§ Assignment
Copy out the entries below in full and exactly.
──────── Extracted material
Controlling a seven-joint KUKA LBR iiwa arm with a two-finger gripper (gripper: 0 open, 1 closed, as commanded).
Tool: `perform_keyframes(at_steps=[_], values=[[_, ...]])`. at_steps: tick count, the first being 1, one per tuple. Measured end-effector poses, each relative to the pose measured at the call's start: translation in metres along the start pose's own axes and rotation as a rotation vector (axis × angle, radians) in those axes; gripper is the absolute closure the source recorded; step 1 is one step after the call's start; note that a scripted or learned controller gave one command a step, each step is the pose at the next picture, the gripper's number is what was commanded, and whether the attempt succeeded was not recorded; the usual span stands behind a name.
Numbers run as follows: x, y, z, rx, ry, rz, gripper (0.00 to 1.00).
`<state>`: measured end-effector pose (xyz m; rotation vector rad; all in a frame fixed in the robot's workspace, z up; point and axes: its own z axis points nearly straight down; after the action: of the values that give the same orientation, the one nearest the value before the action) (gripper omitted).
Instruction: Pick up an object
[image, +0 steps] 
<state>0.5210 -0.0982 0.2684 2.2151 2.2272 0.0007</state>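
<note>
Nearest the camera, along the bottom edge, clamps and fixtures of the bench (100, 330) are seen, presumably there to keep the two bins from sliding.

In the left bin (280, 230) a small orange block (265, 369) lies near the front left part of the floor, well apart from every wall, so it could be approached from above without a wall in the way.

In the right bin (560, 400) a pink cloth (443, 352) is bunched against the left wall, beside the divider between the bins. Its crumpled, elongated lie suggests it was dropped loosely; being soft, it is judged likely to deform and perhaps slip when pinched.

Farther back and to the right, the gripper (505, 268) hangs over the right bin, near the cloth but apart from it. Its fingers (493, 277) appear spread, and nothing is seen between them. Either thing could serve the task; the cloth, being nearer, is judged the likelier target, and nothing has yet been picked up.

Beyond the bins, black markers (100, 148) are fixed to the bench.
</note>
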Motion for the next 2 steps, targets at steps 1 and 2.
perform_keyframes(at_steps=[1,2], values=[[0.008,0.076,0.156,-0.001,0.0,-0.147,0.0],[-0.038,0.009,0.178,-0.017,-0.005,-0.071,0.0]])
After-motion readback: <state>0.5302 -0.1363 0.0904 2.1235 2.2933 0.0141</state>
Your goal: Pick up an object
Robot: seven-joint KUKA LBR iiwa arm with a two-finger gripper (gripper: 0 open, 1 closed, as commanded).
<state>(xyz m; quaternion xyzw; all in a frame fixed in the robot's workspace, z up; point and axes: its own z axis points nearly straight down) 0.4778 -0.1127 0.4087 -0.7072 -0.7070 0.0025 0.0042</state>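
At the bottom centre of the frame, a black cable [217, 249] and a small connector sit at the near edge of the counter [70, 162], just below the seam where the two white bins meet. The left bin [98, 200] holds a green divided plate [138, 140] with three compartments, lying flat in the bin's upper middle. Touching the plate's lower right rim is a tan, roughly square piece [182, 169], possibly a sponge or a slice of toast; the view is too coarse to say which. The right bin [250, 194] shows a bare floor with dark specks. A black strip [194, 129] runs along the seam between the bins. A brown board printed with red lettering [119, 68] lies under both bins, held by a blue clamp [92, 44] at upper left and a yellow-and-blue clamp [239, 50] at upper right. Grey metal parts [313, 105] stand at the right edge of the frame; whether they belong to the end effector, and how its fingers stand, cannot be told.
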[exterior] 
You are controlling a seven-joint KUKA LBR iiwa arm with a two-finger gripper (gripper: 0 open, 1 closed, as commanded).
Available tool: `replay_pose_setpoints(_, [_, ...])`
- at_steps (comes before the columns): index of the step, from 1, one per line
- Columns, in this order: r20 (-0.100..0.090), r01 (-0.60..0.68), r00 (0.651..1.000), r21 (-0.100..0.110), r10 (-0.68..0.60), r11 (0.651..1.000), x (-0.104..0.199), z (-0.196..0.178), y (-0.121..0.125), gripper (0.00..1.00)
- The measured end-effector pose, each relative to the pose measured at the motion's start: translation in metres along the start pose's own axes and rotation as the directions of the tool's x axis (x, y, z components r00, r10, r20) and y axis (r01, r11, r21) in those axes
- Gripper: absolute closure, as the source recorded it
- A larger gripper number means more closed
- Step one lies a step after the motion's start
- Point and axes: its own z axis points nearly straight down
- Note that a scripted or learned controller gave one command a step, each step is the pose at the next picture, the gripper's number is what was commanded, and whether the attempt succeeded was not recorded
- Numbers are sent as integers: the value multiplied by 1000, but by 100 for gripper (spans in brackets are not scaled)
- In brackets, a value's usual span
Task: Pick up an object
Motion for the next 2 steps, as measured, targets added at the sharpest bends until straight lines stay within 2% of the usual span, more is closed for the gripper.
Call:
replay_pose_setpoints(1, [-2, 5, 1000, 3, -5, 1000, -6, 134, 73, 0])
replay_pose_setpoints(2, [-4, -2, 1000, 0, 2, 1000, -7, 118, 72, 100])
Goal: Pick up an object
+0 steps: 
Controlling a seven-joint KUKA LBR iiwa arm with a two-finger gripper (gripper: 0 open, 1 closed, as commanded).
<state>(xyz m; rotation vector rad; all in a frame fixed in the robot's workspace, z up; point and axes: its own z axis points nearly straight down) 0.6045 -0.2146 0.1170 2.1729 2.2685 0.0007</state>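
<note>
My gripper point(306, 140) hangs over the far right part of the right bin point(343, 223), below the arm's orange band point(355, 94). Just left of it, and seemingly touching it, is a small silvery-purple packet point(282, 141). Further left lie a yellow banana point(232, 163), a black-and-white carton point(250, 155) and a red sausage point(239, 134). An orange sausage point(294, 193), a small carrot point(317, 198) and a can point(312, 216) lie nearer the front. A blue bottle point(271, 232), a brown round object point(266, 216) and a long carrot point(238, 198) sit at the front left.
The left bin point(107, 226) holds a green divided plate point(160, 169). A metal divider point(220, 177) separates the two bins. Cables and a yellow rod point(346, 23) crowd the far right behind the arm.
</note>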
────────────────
§ Written solution
Controlling a seven-joint KUKA LBR iiwa arm with a two-finger gripper (gripper: 0 open, 1 closed, as commanded).
Tool: `perform_keyframes(at_steps=[_], values=[[_, ...]])`. at_steps: tick count, the first being 1, one per tuple. Measured end-effector poses, each relative to the pose measured at the call's start: translation in metres along the start pose's own axes and rotation as a rotation vector (axis × angle, radians) in those axes; gripper is the absolute closure the source recorded; step 1 is one step after the call's start; note that a scripted or learned controller gave one command a step, each step is the pose at the next picture, the gripper's number is what was commanded, and whether the attempt succeeded was not recorded; the usual span stands behind a name.
Numbers run as follows: x, y, z, rx, ry, rz, gripper (0.00 to 1.00).
`<state>`: measured end-effector pose (xyz m; rotation vector rad; all in a frame fixed in the robot's workspace, z up; point and axes: its own z axis points nearly straight down; after the action: of the values that give the same orientation, the one nearest the value before the action) (gripper omitted).
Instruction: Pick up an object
[image, +0 steps] 
<state>0.5210 -0.0982 0.2684 2.2151 2.2272 0.0007</state>
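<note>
Nearest the camera, along the bottom edge, clamps and fixtures of the bench (100, 330) are seen, presumably there to keep the two bins from sliding.

In the left bin (280, 230) a small orange block (265, 369) lies near the front left part of the floor, well apart from every wall, so it could be approached from above without a wall in the way.

In the right bin (560, 400) a pink cloth (443, 352) is bunched against the left wall, beside the divider between the bins. Its crumpled, elongated lie suggests it was dropped loosely; being soft, it is judged likely to deform and perhaps slip when pinched.

Farther back and to the right, the gripper (505, 268) hangs over the right bin, near the cloth but apart from it. Its fingers (493, 277) appear spread, and nothing is seen between them. Either thing could serve the task; the cloth, being nearer, is judged the likelier target, and nothing has yet been picked up.

Beyond the bins, black markers (100, 148) are fixed to the bench.
</note>
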Motion for the next 2 steps, targets at steps 1 and 2.
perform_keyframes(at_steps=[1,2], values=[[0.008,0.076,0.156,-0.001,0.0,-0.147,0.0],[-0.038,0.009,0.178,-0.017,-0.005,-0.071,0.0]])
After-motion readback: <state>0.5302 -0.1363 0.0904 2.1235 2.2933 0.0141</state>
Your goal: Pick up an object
Robot: seven-joint KUKA LBR iiwa arm with a two-finger gripper (gripper: 0 open, 1 closed, as commanded).
<state>(xyz m; quaternion xyzw; all in a frame fixed in the robot's workspace, z up; point and axes: its own z axis points nearly straight down) 0.4778 -0.1127 0.4087 -0.7072 -0.7070 0.0025 0.0042</state>
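At the bottom centre of the frame, a black cable [217, 249] and a small connector sit at the near edge of the counter [70, 162], just below the seam where the two white bins meet. The left bin [98, 200] holds a green divided plate [138, 140] with three compartments, lying flat in the bin's upper middle. Touching the plate's lower right rim is a tan, roughly square piece [182, 169], possibly a sponge or a slice of toast; the view is too coarse to say which. The right bin [250, 194] shows a bare floor with dark specks. A black strip [194, 129] runs along the seam between the bins. A brown board printed with red lettering [119, 68] lies under both bins, held by a blue clamp [92, 44] at upper left and a yellow-and-blue clamp [239, 50] at upper right. Grey metal parts [313, 105] stand at the right edge of the frame; whether they belong to the end effector, and how its fingers stand, cannot be told.
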[exterior] 
You are controlling a seven-joint KUKA LBR iiwa arm with a two-finger gripper (gripper: 0 open, 1 closed, as commanded).
Available tool: `replay_pose_setpoints(_, [_, ...])`
- at_steps (comes before the columns): index of the step, from 1, one per line
- Columns, in this order: r20 (-0.100..0.090), r01 (-0.60..0.68), r00 (0.651..1.000), r21 (-0.100..0.110), r10 (-0.68..0.60), r11 (0.651..1.000), x (-0.104..0.199), z (-0.196..0.178), y (-0.121..0.125), gripper (0.00..1.00)
- The measured end-effector pose, each relative to the pose measured at the motion's start: translation in metres along the start pose's own axes and rotation as the directions of the tool's x axis (x, y, z components r00, r10, r20) and y axis (r01, r11, r21) in those axes
- Gripper: absolute closure, as the source recorded it
- A larger gripper number means more closed
- Step one lies a step after the motion's start
- Point and axes: its own z axis points nearly straight down
- Note that a scripted or learned controller gave one command a step, each step is the pose at the next picture, the gripper's number is what was commanded, and whether the attempt succeeded was not recorded
- Numbers are sent as integers: the value multiplied by 1000, but by 100 for gripper (spans in brackets are not scaled)
- In brackets, a value's usual span
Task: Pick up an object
Motion for the next 2 steps, as measured, targets added at the sharpest bends until straight lines stay within 2% of the usual span, more is closed for the gripper.
Call:
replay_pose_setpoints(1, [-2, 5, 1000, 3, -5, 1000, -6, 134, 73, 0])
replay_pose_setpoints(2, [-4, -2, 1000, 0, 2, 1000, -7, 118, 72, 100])
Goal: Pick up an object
+0 steps: 
Controlling a seven-joint KUKA LBR iiwa arm with a two-finger gripper (gripper: 0 open, 1 closed, as commanded).
<state>(xyz m; rotation vector rad; all in a frame fixed in the robot's workspace, z up; point and axes: its own z axis points nearly straight down) 0.6045 -0.2146 0.1170 2.1729 2.2685 0.0007</state>
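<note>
My gripper point(306, 140) hangs over the far right part of the right bin point(343, 223), below the arm's orange band point(355, 94). Just left of it, and seemingly touching it, is a small silvery-purple packet point(282, 141). Further left lie a yellow banana point(232, 163), a black-and-white carton point(250, 155) and a red sausage point(239, 134). An orange sausage point(294, 193), a small carrot point(317, 198) and a can point(312, 216) lie nearer the front. A blue bottle point(271, 232), a brown round object point(266, 216) and a long carrot point(238, 198) sit at the front left.
The left bin point(107, 226) holds a green divided plate point(160, 169). A metal divider point(220, 177) separates the two bins. Cables and a yellow rod point(346, 23) crowd the far right behind the arm.
</note>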

No more work is left in this exercise.